→ Exercise
If a line in the listing below contains "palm", return that line.

=== Data supplied ===

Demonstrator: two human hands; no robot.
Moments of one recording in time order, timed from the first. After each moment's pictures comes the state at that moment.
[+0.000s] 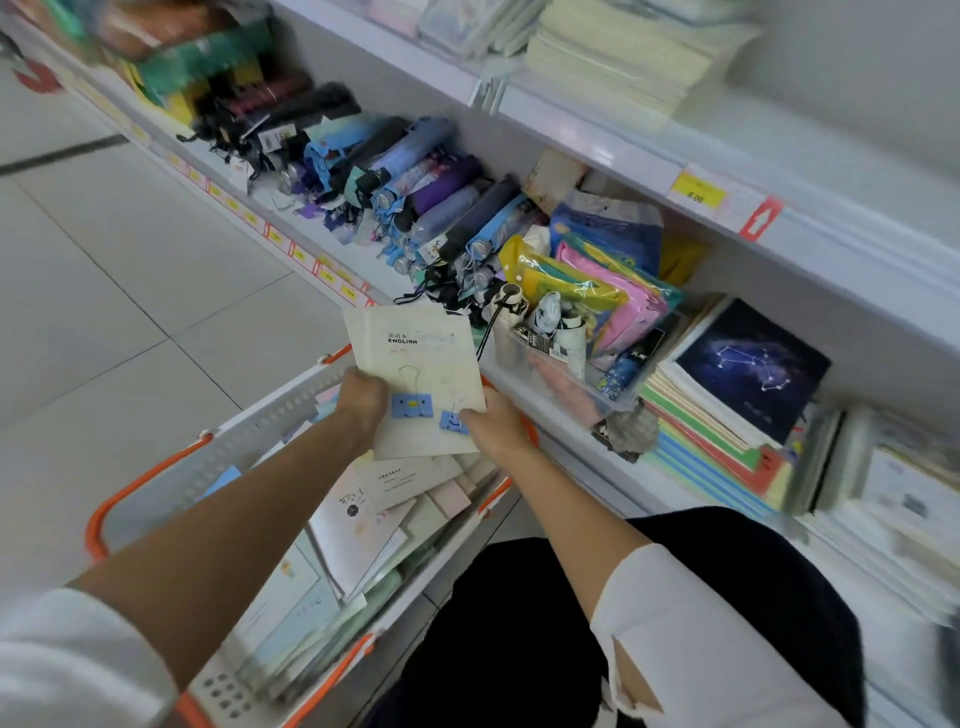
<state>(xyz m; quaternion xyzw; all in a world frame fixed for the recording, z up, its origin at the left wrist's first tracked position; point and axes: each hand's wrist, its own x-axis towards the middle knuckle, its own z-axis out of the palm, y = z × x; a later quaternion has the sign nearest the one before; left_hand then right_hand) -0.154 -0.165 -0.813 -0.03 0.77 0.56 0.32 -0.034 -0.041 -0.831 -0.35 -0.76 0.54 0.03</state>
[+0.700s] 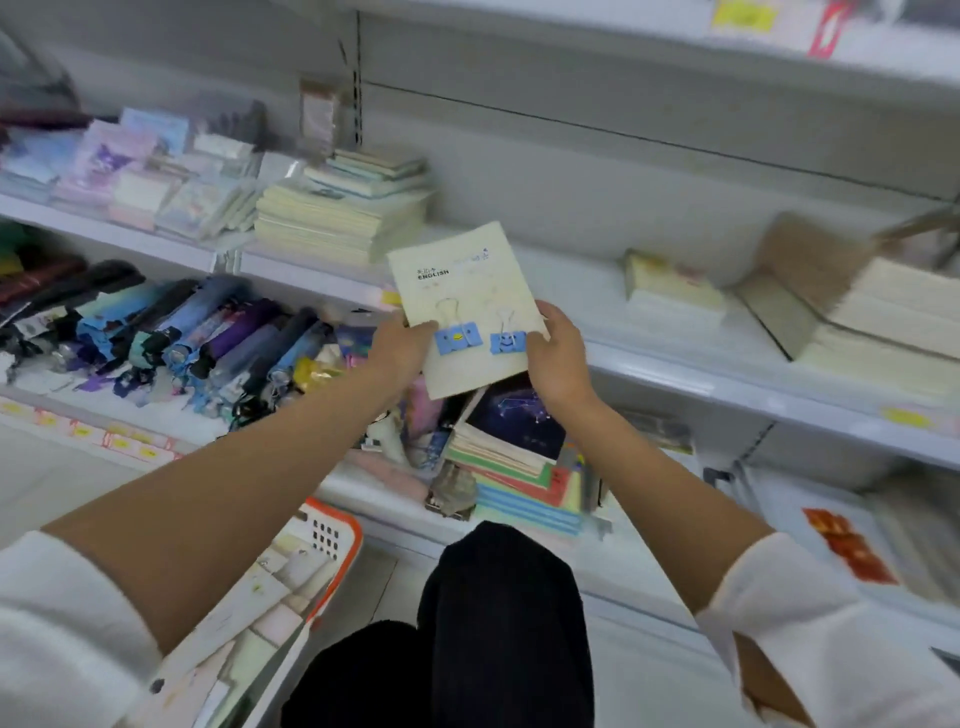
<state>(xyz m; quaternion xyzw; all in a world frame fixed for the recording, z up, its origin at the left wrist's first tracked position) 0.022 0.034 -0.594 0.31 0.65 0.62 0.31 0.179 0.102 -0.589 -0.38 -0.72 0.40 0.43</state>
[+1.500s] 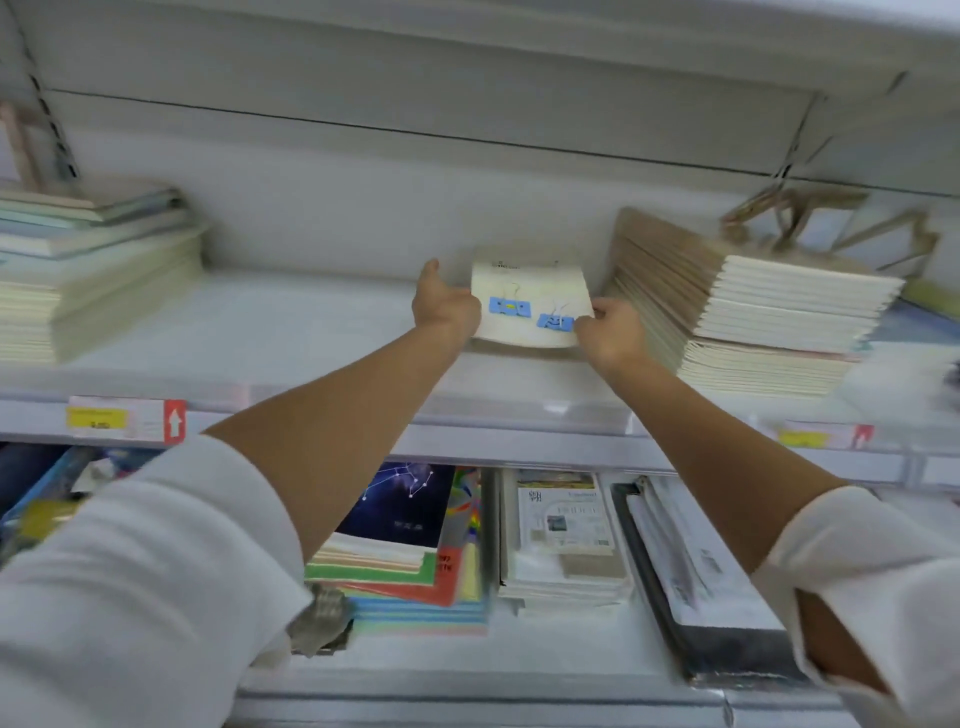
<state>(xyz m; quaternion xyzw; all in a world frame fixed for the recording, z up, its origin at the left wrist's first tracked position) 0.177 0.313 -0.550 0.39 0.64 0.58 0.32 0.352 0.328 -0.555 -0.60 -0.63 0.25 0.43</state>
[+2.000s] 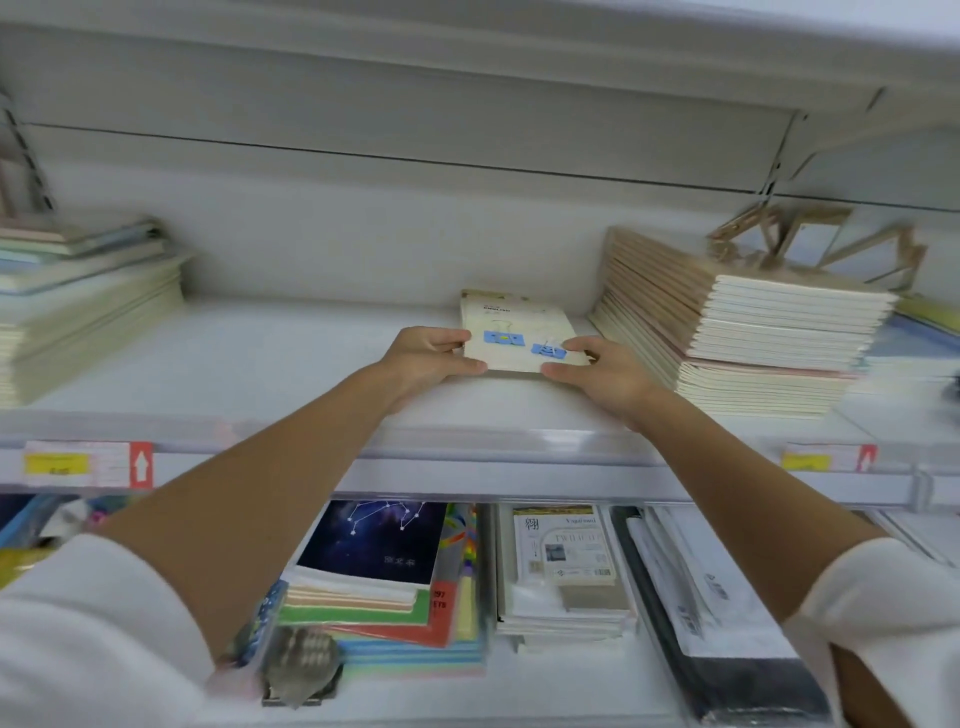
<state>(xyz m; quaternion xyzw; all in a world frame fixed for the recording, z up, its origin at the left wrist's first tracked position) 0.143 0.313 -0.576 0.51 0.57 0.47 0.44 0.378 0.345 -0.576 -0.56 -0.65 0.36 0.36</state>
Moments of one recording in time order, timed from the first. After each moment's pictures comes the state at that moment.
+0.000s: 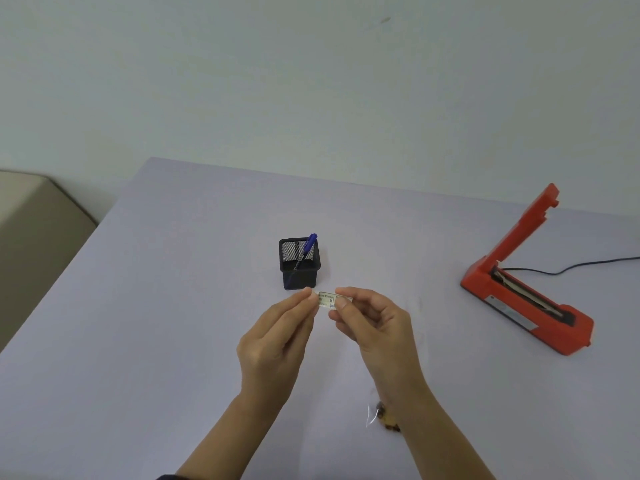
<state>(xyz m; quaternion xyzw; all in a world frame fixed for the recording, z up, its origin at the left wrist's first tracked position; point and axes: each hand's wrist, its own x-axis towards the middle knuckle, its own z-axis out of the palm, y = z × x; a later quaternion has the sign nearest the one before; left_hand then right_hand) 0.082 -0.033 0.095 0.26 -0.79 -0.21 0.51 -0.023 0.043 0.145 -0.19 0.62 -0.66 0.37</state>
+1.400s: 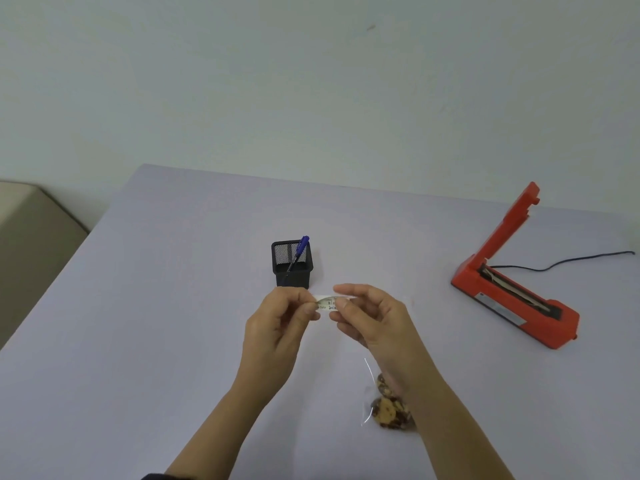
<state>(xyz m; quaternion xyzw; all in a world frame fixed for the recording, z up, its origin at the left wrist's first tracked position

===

→ Task output
<state>(xyz m; quaternion xyzw; all in a world frame fixed for the recording, z up, its origin at the left wrist's first tracked position; point and axes: each hand's wrist, its own x-axis towards the middle knuckle, its own z-axis out of the palm, y = z × x; a later quaternion has the sign nearest the one before; left_hand then right_hand) -0.154 -0.165 -0.813 -0.03 0.77 0.56 0.32 -0.034 -0.041 -0.831 -0.35 -0.76 0.54 0.03</state>
<state>(xyz m; quaternion xyzw; all in a world frame fixed for the recording, z up, its origin at the left wrist's first tracked position; point and axes: each hand's wrist, its own x-axis towards the middle knuckle, its own z-axis out of the palm, y = z × x; a later quaternion has the sign nearest the one before; left_hand then right_hand) 0.082 -0.033 0.095 0.26 -0.79 -0.21 0.51 -0.023 0.043 0.145 -0.19 0.62 -0.66 0.37</state>

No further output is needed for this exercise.